Hey @mhe The answer is nuanced and context driven. While dosing has clinical relevance for appropriate use of the product, the convenience of once daily dosing does not necessarily translate into a clinical outcome such as adherence, safety, and/or efficacy. As such, a claim of “convenient once-daily dosing” would not require a disclaimer of “Clinical significance unknown” but it would not be permissible to present it in a context that suggests unsubstantiated significance.

@admin We note that modifications to RMTs require PAAB resubmission. Would this still be the case for a product logo or legalese update that does not alter any of the other content in the RMT? If PAAB resubmission is required, is there a way for a reduced fee to be applied (we note that updated legalese or logos are not part of the criteria for "Minor Update" reviews).

Hey @laraholmes It’s unclear what “in this respect” is referring to. “Open text fields” are “blank” by definition as the rep determines the copy. The restrictions for open-text fields are that the manufacturer has confirmed the reps are trained to limit open-text to transactional element with no therapeutic, product or service/tool being mentioned (see full advisory above). It may be beneficial to set up a clarification call so that we can better understand your question. Please reach out to admin to set up a call with me.

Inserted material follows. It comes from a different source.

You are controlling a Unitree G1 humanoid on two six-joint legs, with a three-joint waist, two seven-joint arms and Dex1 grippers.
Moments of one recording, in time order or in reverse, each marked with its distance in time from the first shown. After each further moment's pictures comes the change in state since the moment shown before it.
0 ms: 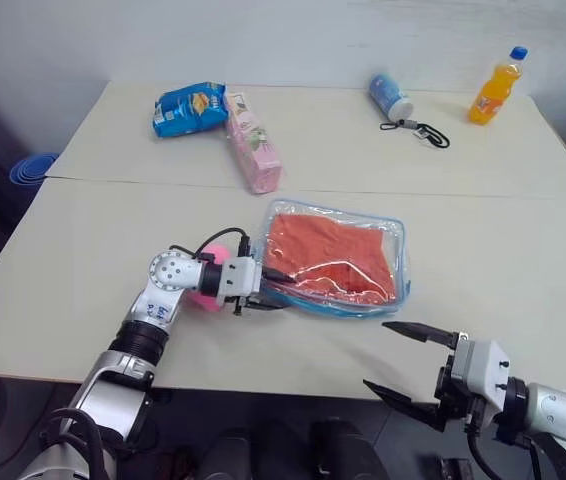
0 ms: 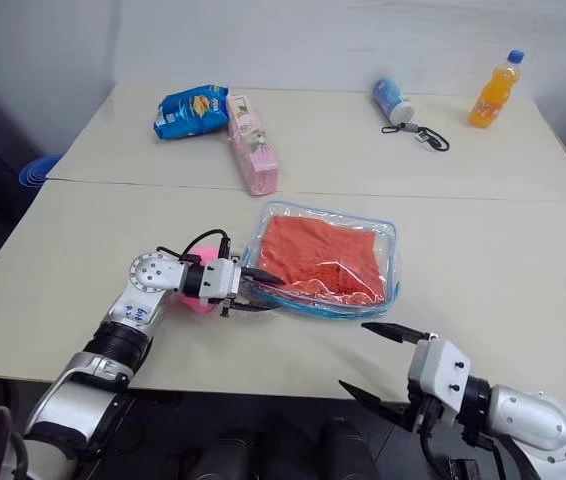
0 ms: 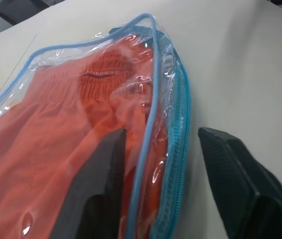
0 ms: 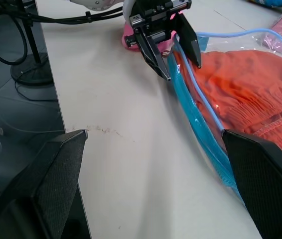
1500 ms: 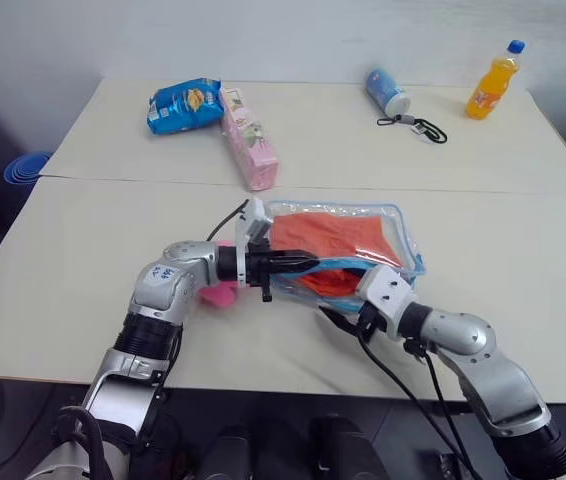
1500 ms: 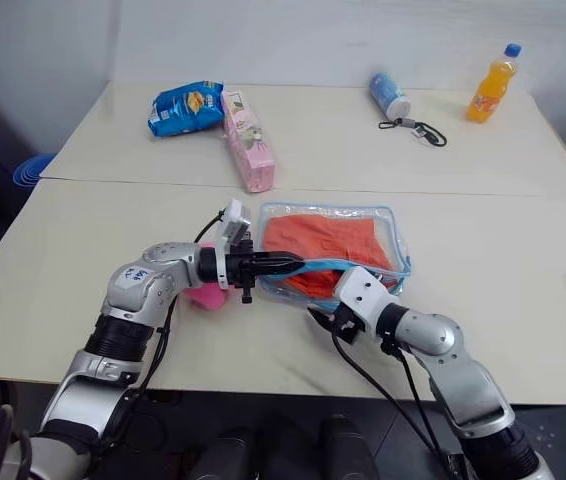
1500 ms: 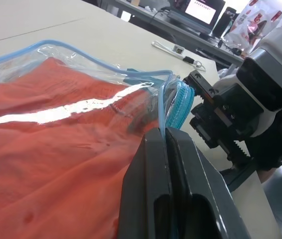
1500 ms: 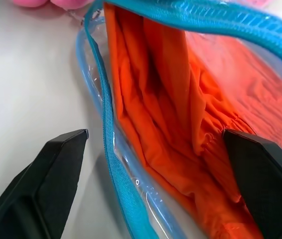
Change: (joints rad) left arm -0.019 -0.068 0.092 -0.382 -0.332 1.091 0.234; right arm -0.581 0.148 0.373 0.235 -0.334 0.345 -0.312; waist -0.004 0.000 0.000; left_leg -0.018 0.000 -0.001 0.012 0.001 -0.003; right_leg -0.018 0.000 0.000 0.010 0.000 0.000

Afternoon @keoca No that would not qualify. Specific timepoints must be clearly indicated as pre-planned.

Hello @jen_antibody Great question. To clarify, the request from RAMQ is to ensure that the coverage criteria are always clear and complete, so as not to suggest the indication is the coverage criteria (except where this is indeed the case). The document states: Coverage claims must be accompanied by reimbursement criteria (if applicable to the indications promoted in the piece). This means, that not all criteria are required in the piece. The discrete criteria which are not for the indicated population (i.e. off-label criteria), CAN be removed from the coverage criteria. All formulary claims, across Canada, for discrete off-label use would need to be removed, this is not exclusive to RAMQ. If there are additional indications for the product, which RAMQ does not cover, the formulary presentation/claim should be clearly limited to the indications with RAMQ coverage. A statement similar to “For information on availability of formulary coverage in Quebec, please visit link” would still allude to RAMQ and be subject to the RAMQ request. However, to reiterate, the RAMQ request does not preclude the removal of off-label discrete coverage.